=== INSTRUCTIONS FOR THE TASK ===
In your copy, reproduce each entry exactly and include no picture.

(Items listed in a dataset)

···

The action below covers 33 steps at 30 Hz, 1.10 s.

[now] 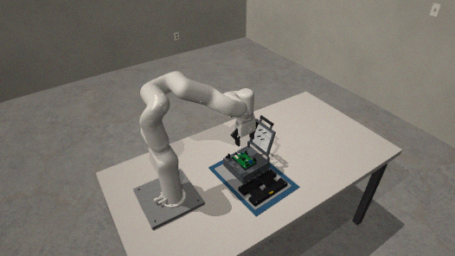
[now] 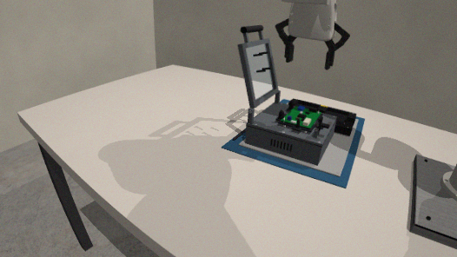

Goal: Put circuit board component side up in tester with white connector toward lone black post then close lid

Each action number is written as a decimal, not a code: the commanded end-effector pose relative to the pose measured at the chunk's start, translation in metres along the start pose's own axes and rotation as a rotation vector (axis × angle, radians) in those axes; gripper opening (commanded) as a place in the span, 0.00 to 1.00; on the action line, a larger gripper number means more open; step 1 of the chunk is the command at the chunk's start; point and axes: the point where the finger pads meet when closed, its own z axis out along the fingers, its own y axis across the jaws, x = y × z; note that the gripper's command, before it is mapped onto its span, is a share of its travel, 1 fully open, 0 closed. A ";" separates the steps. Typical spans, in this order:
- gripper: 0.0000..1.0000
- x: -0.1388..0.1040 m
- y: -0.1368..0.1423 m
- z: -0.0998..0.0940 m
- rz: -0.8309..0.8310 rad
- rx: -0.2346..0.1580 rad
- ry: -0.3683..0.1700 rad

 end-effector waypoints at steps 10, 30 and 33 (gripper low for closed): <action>1.00 0.000 0.000 -0.066 0.000 -0.001 0.000; 1.00 0.000 0.000 -0.108 0.000 -0.001 0.000; 1.00 0.000 0.000 -0.108 0.000 -0.001 0.000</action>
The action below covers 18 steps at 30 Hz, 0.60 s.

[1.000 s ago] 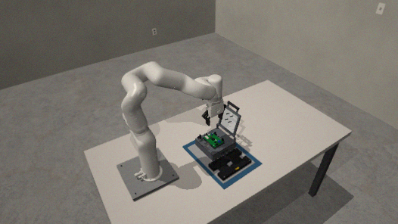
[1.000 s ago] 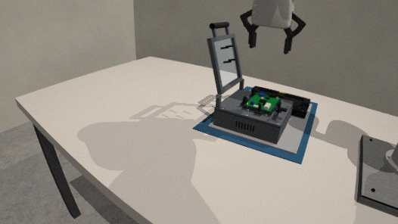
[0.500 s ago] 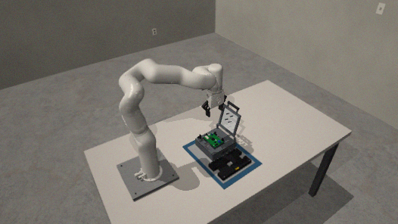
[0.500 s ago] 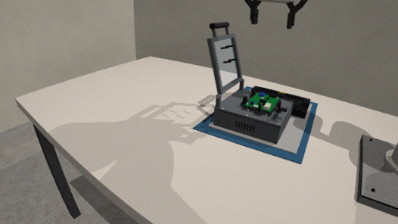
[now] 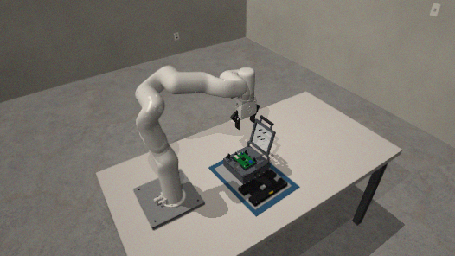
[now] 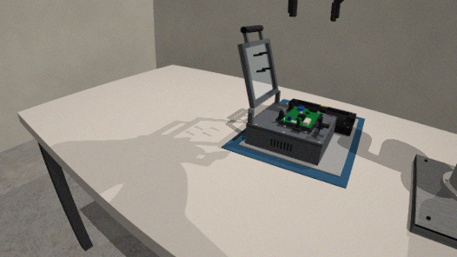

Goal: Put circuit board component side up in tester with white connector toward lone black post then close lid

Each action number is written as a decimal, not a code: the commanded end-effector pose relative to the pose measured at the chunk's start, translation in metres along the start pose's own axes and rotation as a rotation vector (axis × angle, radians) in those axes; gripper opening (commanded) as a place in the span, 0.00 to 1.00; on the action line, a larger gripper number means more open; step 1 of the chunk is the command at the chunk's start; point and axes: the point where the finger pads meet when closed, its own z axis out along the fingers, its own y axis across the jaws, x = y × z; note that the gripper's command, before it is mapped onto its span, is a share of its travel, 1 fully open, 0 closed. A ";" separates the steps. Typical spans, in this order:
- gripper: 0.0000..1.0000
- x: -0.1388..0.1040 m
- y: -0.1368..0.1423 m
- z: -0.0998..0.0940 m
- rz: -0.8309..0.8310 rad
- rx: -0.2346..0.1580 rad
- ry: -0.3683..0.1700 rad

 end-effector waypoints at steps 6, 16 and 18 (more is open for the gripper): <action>0.52 0.000 0.001 -0.003 0.000 -0.004 0.000; 0.52 0.000 0.001 -0.003 0.000 -0.004 0.000; 0.52 0.000 0.003 -0.003 0.000 -0.004 0.000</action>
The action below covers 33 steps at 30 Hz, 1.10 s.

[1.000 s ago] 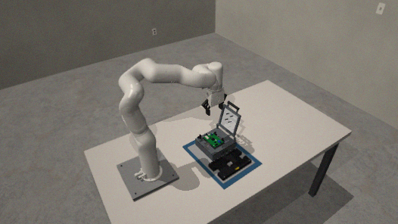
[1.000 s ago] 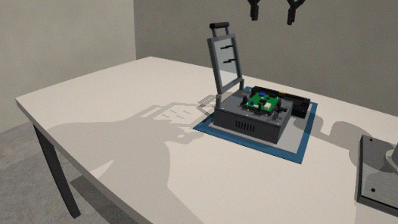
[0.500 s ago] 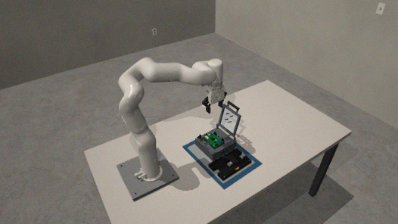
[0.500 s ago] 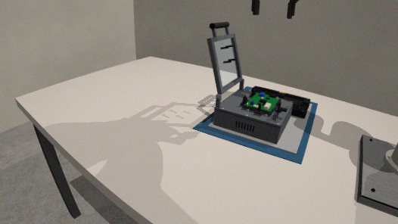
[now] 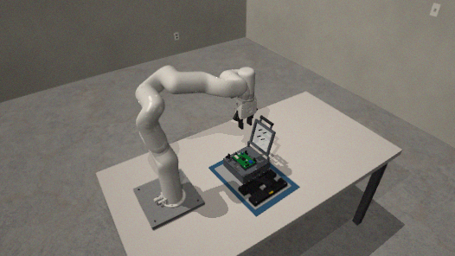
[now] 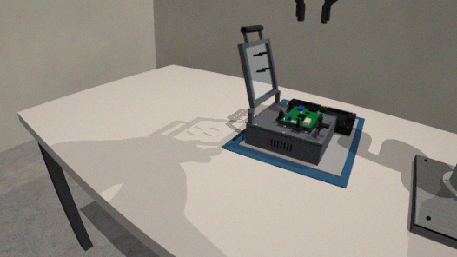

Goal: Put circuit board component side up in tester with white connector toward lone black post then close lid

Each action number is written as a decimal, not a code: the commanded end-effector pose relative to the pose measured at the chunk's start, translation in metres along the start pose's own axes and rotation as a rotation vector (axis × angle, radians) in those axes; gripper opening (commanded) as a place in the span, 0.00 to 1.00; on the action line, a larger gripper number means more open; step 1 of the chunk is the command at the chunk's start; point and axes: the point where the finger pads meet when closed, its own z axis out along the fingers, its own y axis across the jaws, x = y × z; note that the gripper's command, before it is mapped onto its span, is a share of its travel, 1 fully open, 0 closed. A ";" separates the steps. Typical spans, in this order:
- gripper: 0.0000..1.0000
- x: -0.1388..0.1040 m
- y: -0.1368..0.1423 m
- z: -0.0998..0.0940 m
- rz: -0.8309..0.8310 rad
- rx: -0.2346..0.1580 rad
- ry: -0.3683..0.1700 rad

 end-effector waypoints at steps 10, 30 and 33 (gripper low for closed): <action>0.52 0.000 0.027 -0.002 0.000 -0.004 0.000; 0.52 0.000 0.125 -0.002 0.000 -0.004 0.000; 0.52 0.000 0.134 -0.002 0.000 -0.004 0.000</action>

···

=== ANSWER TO THIS EXERCISE ===
The action below covers 33 steps at 30 Hz, 1.10 s.

[now] 
[now] 

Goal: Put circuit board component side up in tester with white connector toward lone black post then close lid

Each action number is written as a decimal, not a code: the commanded end-effector pose relative to the pose measured at the chunk's start, translation in metres along the start pose's own axes and rotation as a rotation vector (axis × angle, radians) in those axes; gripper opening (commanded) as a place in the span, 0.00 to 1.00; on the action line, a larger gripper number means more open; step 1 of the chunk is the command at the chunk's start; point and axes: the point where the finger pads meet when closed, its own z axis out along the fingers, its own y axis across the jaws, x = y × z; note that the gripper's command, before it is mapped onto its span, is a share of its travel, 1 fully open, 0 closed. A ";" separates the steps. Typical spans, in this order:
- gripper: 0.0000..1.0000
- x: -0.1388..0.1040 m
- y: -0.1368..0.1423 m
- z: -0.0998..0.0940 m
- rz: -0.8309..0.8310 rad
- rx: -0.2346..0.1580 rad
- ry: -0.3683..0.1700 rad

 end-effector waypoints at steps 10, 30 and 33 (gripper low for closed): <action>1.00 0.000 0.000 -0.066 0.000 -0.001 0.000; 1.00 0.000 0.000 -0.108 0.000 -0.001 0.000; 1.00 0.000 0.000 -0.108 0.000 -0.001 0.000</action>
The action below covers 18 steps at 30 Hz, 0.60 s.

[1.000 s ago] 
[1.000 s ago] 
[0.500 s ago] 
[0.500 s ago] 
[now] 
[now] 

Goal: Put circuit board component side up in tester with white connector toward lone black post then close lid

Each action number is written as a decimal, not a code: the commanded end-effector pose relative to the pose measured at the chunk's start, translation in metres along the start pose's own axes and rotation as a rotation vector (axis × angle, radians) in those axes; gripper opening (commanded) as a place in the span, 0.00 to 1.00; on the action line, a larger gripper number means more open; step 1 of the chunk is the command at the chunk's start; point and axes: the point where the finger pads meet when closed, its own z axis out along the fingers, its own y axis across the jaws, x = y × z; note that the gripper's command, before it is mapped onto its span, is a share of its travel, 1 fully open, 0 closed. A ";" separates the steps. Typical spans, in this order:
- gripper: 0.0000..1.0000
- x: -0.1388..0.1040 m
- y: -0.1368..0.1423 m
- z: -0.0998..0.0940 m
- rz: -0.8309..0.8310 rad
- rx: -0.2346..0.1580 rad
- ry: -0.3683..0.1700 rad

 end-effector waypoints at steps 6, 16 and 18 (more is open for the gripper): <action>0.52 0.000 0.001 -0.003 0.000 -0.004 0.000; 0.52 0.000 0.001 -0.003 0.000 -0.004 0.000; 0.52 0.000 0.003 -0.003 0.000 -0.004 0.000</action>
The action below covers 33 steps at 30 Hz, 1.10 s.

[1.000 s ago] 
[1.000 s ago] 
[0.500 s ago] 
[0.500 s ago] 
[now] 
[now] 

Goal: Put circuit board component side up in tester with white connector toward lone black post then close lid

Each action number is written as a decimal, not a code: the commanded end-effector pose relative to the pose measured at the chunk's start, translation in metres along the start pose's own axes and rotation as a rotation vector (axis × angle, radians) in those axes; gripper opening (commanded) as a place in the span, 0.00 to 1.00; on the action line, a larger gripper number means more open; step 1 of the chunk is the command at the chunk's start; point and axes: the point where the finger pads meet when closed, its own z axis out along the fingers, its own y axis across the jaws, x = y × z; note that the gripper's command, before it is mapped onto its span, is a share of its travel, 1 fully open, 0 closed. A ";" separates the steps. Typical spans, in this order:
- gripper: 0.0000..1.0000
- x: -0.1388..0.1040 m
- y: -0.1368..0.1423 m
- z: -0.0998..0.0940 m
- rz: -0.8309..0.8310 rad
- rx: -0.2346..0.1580 rad
- ry: -0.3683..0.1700 rad

 end-effector waypoints at steps 10, 30 and 33 (gripper low for closed): <action>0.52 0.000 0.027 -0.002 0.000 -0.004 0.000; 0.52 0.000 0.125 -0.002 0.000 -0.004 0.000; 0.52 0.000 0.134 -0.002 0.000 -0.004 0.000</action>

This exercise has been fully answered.